Business class crafts ASUPS philanthropic group
What started out as a Puget Sound staff member’s project for a business class has turned into ASUPS’ newest philanthropic student organization. Needlecrafts for Charity brings the campus community together once a week to help serve the world, one stitch at a time. Since their recognition as a club on Feb. 24, the group has made stuffed cats and bears for homeless children at Phoenix housing and has a set of new projects in the works.
Club advisor and founder Lori Neumann first got students together in January to help fulfill a community service requirement for her business program at Evergreen State College.
“The idea was to give back by teaching a skill, helping the community and to do it green,” Neumann said. “We use all donated fabrics and clothing because we wanted to make it sustainable.”

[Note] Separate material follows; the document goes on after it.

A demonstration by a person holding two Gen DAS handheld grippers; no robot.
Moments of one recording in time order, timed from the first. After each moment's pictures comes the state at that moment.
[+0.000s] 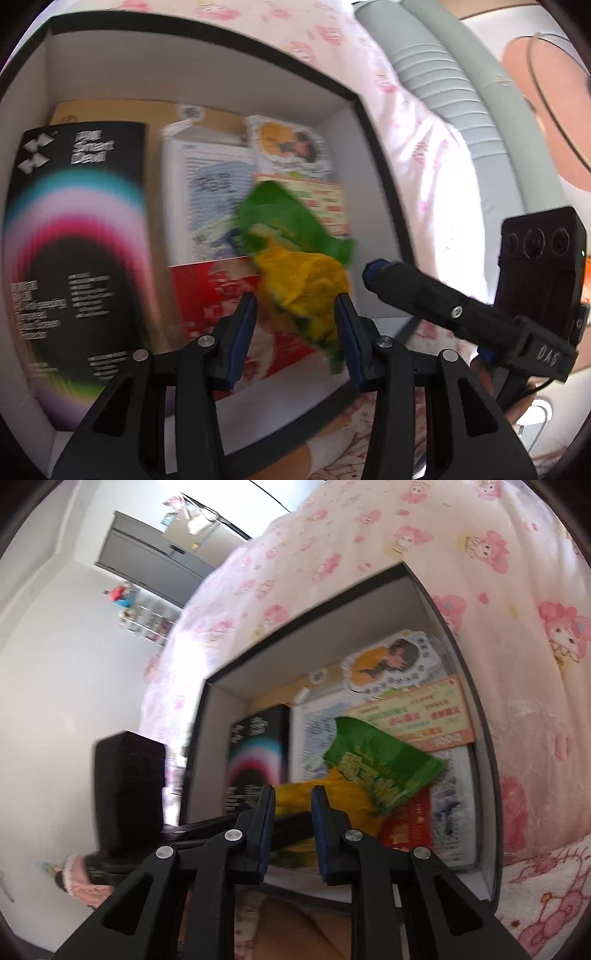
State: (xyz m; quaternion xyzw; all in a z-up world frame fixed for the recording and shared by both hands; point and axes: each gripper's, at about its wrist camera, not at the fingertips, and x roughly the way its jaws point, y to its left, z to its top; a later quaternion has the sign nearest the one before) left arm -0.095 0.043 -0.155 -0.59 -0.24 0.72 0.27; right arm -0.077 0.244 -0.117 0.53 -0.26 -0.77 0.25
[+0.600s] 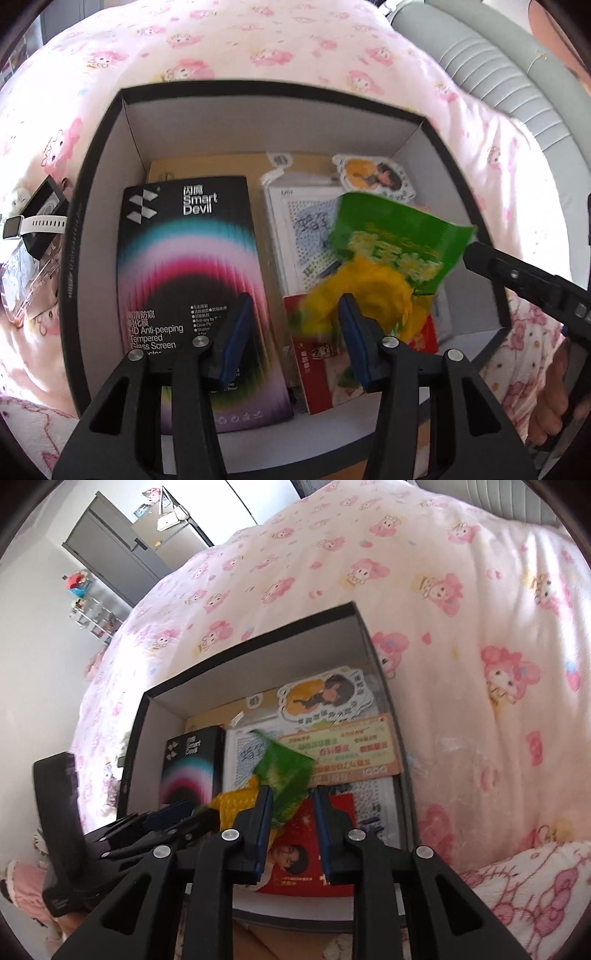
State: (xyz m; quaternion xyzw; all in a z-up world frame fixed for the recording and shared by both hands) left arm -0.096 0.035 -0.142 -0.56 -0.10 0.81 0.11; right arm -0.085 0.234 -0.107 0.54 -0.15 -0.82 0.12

The next project is making cat mats for the humane society. Animals are kept in cubicles with nothing to lie on, and Neumann believes the animals appear more ready for adoption if they have something nice to sit on. After that, the group plans to sell homemade sewn goods like purses and wallets in the S.U.B. as a fundraiser. In the long run, Neumann hopes to craft hats for chemotherapy patients at Malfigan Hospital in Tacoma and make kits for Project Thrive, a Washington-based non-profit that provides hand-sewn sanitary pads for women in developing countries.
The club has between eight and ten members currently that meet in McIntyre room 107 once a week. The Business Department, for whom Neumann is a secretary, provides space for the club to store their supplies and also a place to meet. Needlecrafts for Charity received a small budget from ASUPS to purchase a sewing machine and some other supplies, although they are always looking for more clothes to deconstruct. Freshman Kimberlee Redman-Garner is the club president.

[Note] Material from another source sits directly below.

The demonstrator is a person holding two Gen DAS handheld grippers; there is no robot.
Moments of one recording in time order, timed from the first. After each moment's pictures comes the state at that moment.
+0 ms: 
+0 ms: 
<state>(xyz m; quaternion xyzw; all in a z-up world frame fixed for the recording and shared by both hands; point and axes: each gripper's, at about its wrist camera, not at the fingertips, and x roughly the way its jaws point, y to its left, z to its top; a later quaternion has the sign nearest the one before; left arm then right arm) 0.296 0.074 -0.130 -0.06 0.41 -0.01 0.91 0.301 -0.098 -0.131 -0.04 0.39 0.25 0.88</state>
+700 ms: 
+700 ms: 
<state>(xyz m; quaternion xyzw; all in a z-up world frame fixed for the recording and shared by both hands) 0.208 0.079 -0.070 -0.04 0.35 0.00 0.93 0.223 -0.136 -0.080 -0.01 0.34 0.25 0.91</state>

“We meet once a week, but someone can always jump in, wherever they are at in terms of sewing. We’re open to new ideas; sewing is all about doing it yourself. We want to teach people sustainable sewing,” Redman-Garner said.
Sewing presents a number of other benefits, according to Neumann.
“There is a social aspect that just starts to take place while they work. People talk about their lives and it turns into a great network, and I love watching that happen,” Nuemann said. “It is also a form of relaxation. If they need to distress after an exam, they will pull out their work and stitch for a couple of minutes to distract themselves.”
Sewing skill varies dramatically throughout the club membership, as about half of the current members had never sewed before joining the club. To contrast, Neumann says she has been sewing almost since before she can remember.
“My mom gave me my first sewing machine when I was eight, and I still have it today. I took every home education course in junior high and continued sewing in college,” Neumann said. “I taught sewing in a community center in Mississippi, as well as in fabric stores and at Tacoma Community College for three years.”